Collection entries:
[Start of Attachment]

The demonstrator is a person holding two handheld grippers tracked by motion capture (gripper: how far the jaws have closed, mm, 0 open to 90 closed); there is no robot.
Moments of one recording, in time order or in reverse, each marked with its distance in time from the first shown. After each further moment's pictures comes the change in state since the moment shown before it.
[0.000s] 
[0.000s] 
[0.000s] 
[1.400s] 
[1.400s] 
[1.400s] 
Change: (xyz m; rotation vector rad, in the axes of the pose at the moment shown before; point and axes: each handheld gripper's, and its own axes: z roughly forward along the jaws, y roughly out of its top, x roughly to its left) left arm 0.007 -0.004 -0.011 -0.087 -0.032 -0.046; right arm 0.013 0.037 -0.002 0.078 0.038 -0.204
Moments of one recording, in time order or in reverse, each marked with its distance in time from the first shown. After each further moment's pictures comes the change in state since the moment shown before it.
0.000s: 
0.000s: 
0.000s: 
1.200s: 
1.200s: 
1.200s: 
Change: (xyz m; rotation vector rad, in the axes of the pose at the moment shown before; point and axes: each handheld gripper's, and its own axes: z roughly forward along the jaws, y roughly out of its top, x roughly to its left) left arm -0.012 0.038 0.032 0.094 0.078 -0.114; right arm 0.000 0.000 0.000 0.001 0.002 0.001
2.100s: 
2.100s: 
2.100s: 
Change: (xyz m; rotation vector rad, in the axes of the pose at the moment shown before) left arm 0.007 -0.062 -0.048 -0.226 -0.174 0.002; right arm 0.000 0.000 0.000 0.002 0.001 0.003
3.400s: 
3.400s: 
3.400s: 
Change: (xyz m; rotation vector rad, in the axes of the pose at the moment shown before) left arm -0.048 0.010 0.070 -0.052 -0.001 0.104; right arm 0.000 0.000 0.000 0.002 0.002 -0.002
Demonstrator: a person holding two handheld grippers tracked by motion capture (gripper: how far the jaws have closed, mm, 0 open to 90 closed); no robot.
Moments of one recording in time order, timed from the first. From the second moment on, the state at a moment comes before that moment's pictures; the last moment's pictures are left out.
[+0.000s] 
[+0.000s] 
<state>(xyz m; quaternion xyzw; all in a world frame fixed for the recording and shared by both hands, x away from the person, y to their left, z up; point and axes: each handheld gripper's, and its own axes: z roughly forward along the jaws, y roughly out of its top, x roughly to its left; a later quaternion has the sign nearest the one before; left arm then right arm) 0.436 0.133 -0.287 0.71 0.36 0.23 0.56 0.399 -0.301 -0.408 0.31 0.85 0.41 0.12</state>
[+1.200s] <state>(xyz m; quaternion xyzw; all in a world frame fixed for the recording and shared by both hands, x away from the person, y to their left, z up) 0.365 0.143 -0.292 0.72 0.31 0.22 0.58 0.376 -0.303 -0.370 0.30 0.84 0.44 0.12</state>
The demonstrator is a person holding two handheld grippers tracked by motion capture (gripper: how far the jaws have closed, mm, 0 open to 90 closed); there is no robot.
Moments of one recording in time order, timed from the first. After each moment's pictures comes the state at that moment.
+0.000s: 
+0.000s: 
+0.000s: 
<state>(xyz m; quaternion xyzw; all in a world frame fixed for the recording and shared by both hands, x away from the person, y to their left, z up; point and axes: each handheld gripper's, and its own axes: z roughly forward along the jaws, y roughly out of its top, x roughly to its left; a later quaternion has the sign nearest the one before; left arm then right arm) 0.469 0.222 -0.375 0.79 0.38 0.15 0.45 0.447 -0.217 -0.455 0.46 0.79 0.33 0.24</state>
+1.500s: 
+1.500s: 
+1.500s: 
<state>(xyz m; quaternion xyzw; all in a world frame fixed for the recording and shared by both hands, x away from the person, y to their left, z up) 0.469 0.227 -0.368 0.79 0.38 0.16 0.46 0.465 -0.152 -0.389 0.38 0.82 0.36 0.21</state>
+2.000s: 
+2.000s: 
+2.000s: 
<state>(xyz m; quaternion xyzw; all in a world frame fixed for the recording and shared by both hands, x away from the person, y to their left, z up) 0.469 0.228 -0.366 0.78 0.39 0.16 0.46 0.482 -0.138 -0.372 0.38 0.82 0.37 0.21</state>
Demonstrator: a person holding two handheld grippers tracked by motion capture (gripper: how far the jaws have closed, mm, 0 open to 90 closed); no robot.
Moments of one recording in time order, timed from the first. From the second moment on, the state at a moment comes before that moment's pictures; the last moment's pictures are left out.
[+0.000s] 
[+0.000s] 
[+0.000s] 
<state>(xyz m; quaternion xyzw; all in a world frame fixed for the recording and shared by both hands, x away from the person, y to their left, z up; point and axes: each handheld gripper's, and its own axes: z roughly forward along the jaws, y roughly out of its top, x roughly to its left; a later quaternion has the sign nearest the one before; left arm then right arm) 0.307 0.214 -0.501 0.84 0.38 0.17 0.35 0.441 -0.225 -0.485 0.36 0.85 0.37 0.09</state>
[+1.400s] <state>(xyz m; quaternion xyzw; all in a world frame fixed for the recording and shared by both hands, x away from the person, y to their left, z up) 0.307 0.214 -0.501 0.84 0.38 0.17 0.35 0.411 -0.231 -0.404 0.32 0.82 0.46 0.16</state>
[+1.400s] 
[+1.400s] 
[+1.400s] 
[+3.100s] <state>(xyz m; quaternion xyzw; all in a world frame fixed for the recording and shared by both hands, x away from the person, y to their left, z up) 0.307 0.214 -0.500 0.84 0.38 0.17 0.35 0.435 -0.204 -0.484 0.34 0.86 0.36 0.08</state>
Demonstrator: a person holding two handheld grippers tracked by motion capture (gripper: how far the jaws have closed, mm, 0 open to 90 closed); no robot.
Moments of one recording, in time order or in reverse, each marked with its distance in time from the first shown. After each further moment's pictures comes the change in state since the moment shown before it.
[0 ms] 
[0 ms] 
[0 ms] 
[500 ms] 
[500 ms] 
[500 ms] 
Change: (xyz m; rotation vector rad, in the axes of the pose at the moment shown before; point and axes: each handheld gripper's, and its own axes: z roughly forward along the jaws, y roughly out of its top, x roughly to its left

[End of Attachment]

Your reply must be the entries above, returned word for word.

■ RESPONSE BELOW
The demonstrator is a person holding two handheld grippers tracked by motion capture (gripper: how far the jaws have closed, mm, 0 open to 90 closed); there is no robot.
Moments of one recording, in time order or in reverse, each marked with its distance in time from the first shown. After each further moment's pictures comes the change in state since the moment shown before it.
[0.000s] 
[0.000s] 
[0.000s] 
[1.400s] 
[1.400s] 
[1.400s] 
Change: (xyz m; rotation vector rad, in the axes of the pose at the moment shown before; point and axes: each handheld gripper's, and its own axes: z roughly forward along the jaws, y roughly out of its top, x roughly to its left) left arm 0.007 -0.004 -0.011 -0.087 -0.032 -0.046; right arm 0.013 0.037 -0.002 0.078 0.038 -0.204
Moments of one recording, in time order or in reverse, each marked with its distance in time from the first shown. After each further moment's pictures comes the change in state since the moment shown before it.
0.000s: 
0.000s: 
0.000s: 
1.200s: 
1.200s: 
1.200s: 
Change: (xyz m; rotation vector rad, in the axes of the pose at the moment shown before; point and axes: each handheld gripper's, and its own axes: z roughly forward along the jaws, y roughly out of its top, x roughly to its left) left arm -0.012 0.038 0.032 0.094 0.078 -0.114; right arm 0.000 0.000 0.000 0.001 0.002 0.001
2.100s: 
2.100s: 
2.100s: 
Change: (xyz m; rotation vector rad, in the axes of the pose at the moment shown before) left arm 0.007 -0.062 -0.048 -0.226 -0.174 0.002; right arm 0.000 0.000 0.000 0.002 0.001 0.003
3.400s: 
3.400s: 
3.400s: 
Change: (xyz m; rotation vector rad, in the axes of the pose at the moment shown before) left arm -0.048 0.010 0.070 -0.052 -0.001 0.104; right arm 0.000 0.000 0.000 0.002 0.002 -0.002
Demonstrator: a person holding two handheld grippers tracked by motion capture (gripper: how far the jaws have closed, mm, 0 open to 90 closed); no robot.
Moments of one recording in time order, timed from the first. From the second moment on, the state at a moment comes before that moment's pictures; the last moment's pictures are left out.
[+0.000s] 
[+0.000s] 
<state>(xyz m; quaternion xyzw; all in a world frame fixed for the recording and shared by both hands, x away from the person, y to their left, z up; point and axes: each handheld gripper's, and its own axes: z roughly forward along the jaws, y roughly out of its top, x roughly to its left; a later quaternion has the sign nearest the one before; left arm then right arm) 0.436 0.133 -0.287 0.71 0.36 0.23 0.56 0.399 -0.301 -0.408 0.31 0.85 0.41 0.12</state>
[+1.200s] <state>(xyz m; quaternion xyzw; all in a world frame fixed for the recording and shared by both hands, x away from the person, y to their left, z up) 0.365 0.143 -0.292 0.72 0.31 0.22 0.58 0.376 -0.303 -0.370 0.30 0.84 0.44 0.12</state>
The demonstrator is a person holding two handheld grippers tracked by motion capture (gripper: how far the jaws have closed, mm, 0 open to 90 closed); there is no robot.
Moments of one recording in time order, timed from the first. After each moment's pictures comes the state at that moment.
+0.000s: 
+0.000s: 
+0.000s: 
<state>(xyz m; quaternion xyzw; all in a world frame fixed for the recording and shared by both hands, x away from the person, y to their left, z up; point and axes: each handheld gripper's, and its own axes: z roughly forward along the jaws, y roughly out of its top, x roughly to its left; a later quaternion has the sign nearest the one before; left arm then right arm) 0.469 0.222 -0.375 0.79 0.38 0.15 0.45 0.447 -0.217 -0.455 0.46 0.79 0.33 0.24</state>
+1.500s: 
+1.500s: 
+1.500s: 
<state>(xyz m; quaternion xyzw; all in a world frame fixed for the recording and shared by both hands, x away from the person, y to their left, z up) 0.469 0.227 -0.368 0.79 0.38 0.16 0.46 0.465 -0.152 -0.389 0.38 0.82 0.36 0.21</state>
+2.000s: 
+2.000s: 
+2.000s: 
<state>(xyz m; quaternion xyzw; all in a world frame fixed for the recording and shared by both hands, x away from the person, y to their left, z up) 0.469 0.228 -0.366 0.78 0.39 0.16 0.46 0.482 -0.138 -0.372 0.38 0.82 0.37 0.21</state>
Demonstrator: a person holding two handheld grippers tracked by motion capture (gripper: how far the jaws have closed, mm, 0 open to 90 closed); no robot.
Moments of one recording in time order, timed from the first. From the second moment on, the state at a moment comes before that moment's pictures; the last moment's pictures are left out.
[+0.000s] 
[+0.000s] 
[+0.000s] 
<state>(xyz m; quaternion xyzw; all in a world frame fixed for the recording and shared by both hands, x away from the person, y to their left, z up; point and axes: each handheld gripper's, and its own axes: z roughly forward along the jaws, y roughly out of its top, x roughly to its left; a later quaternion has the sign nearest the one before; left arm then right arm) 0.307 0.214 -0.501 0.84 0.38 0.17 0.35 0.441 -0.225 -0.485 0.36 0.85 0.37 0.09</state>
[+1.400s] <state>(xyz m; quaternion xyzw; all in a world frame fixed for the recording and shared by both hands, x away from the person, y to their left, z up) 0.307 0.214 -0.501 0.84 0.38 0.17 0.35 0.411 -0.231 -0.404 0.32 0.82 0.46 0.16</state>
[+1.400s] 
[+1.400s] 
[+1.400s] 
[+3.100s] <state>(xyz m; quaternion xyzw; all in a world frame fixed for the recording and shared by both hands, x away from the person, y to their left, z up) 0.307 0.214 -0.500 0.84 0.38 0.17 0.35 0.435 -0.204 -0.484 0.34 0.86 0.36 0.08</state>
Demonstrator: a person holding two handheld grippers tracked by motion capture (gripper: how far the jaws have closed, mm, 0 open to 90 closed); no robot.
Moments of one recording, in time order or in reverse, each marked with its distance in time from the first shown. After each further moment's pictures comes the change in state since the moment shown before it.
[0 ms] 
[0 ms] 
[0 ms] 
[500 ms] 
[500 ms] 
[500 ms] 
Change: (xyz m; rotation vector rad, in the axes of the pose at the moment shown before; point and axes: each handheld gripper's, and its own axes: z roughly forward along the jaws, y roughly out of its top, x roughly to its left

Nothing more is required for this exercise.